College of Science & Engineering

Minimally invasive 3D visible imaging for medical applications

Supervisor: Dr Steven Johnson and Dr Peter Mekhail

School: Physics and Astronomy

Description: 

Within medical and industrial applications there is a need for better 3D imaging with minimally invasive methods. For medical applications such as examining joint deterioration, 3D imaging can enable doctors to assess the joint before significant invasive procedures are performed, however this is not currently possible before surgery for some soft tissue.

Imaging via pattern projection is regularly used to produce 3D scans of objects. Known patterns are projected onto an object and by viewing the patterns on a camera a three-dimensional surface can be reconstructed. This technique has been used widely in dental imaging, plastic surgery, and product development.

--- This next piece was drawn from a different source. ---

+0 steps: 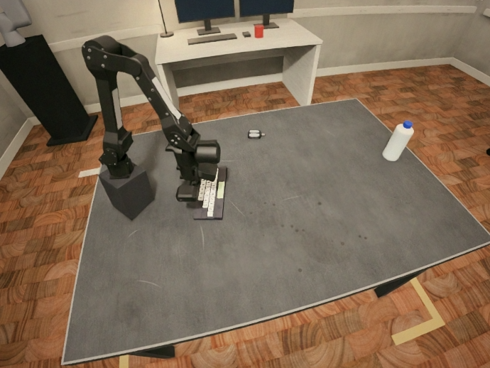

We propose a new method to create the projected patterns, such that visible light is projected via a very narrow-gauge needle. The needle holds two optical fibres which transmit the light. Patterns are produced via the interference of the light from the optical fibres, these patterns projected onto a surface enable 3D reconstructions to be performed. The patterns can be altered by controlling the phase of the light entering the optical fibre; shifting the phase enables multiple patterns to be applied. An off-axis camera would be required to image the area, but this can be performed via a narrow endoscope.

Our previous work has led to the construction of a prototype narrow-gauge needle assembly (600 µm diameter) and a proof-of-principle experiment has shown the ability to produce 3D images. We are in discussion with the company Formus Labs, who develop planning for orthopaedic surgery. This has allowed us to develop the imaging methodology tailored towards surgical applications but requires further development characterise the prototype and gain industrial support. A real-time 3D reconstruction would enable the technique to be used for robotic surgery, which is known to be safer and have shorter recovery times for patients.

The student would be central in developing the imaging system. They would build the real-time 3D reconstruction and write software for a graphical interface to interact with the user. All components have been procured and an agile approach will be taken by the supervisors to the project management.  

This project has the potential to produce a medical technology to enable non-invasive imaging within the body, with the dedicated resource of an internship this would accelerate the development of this device to reach a point where it can be demonstrated to industrial collaborators and become a viable product.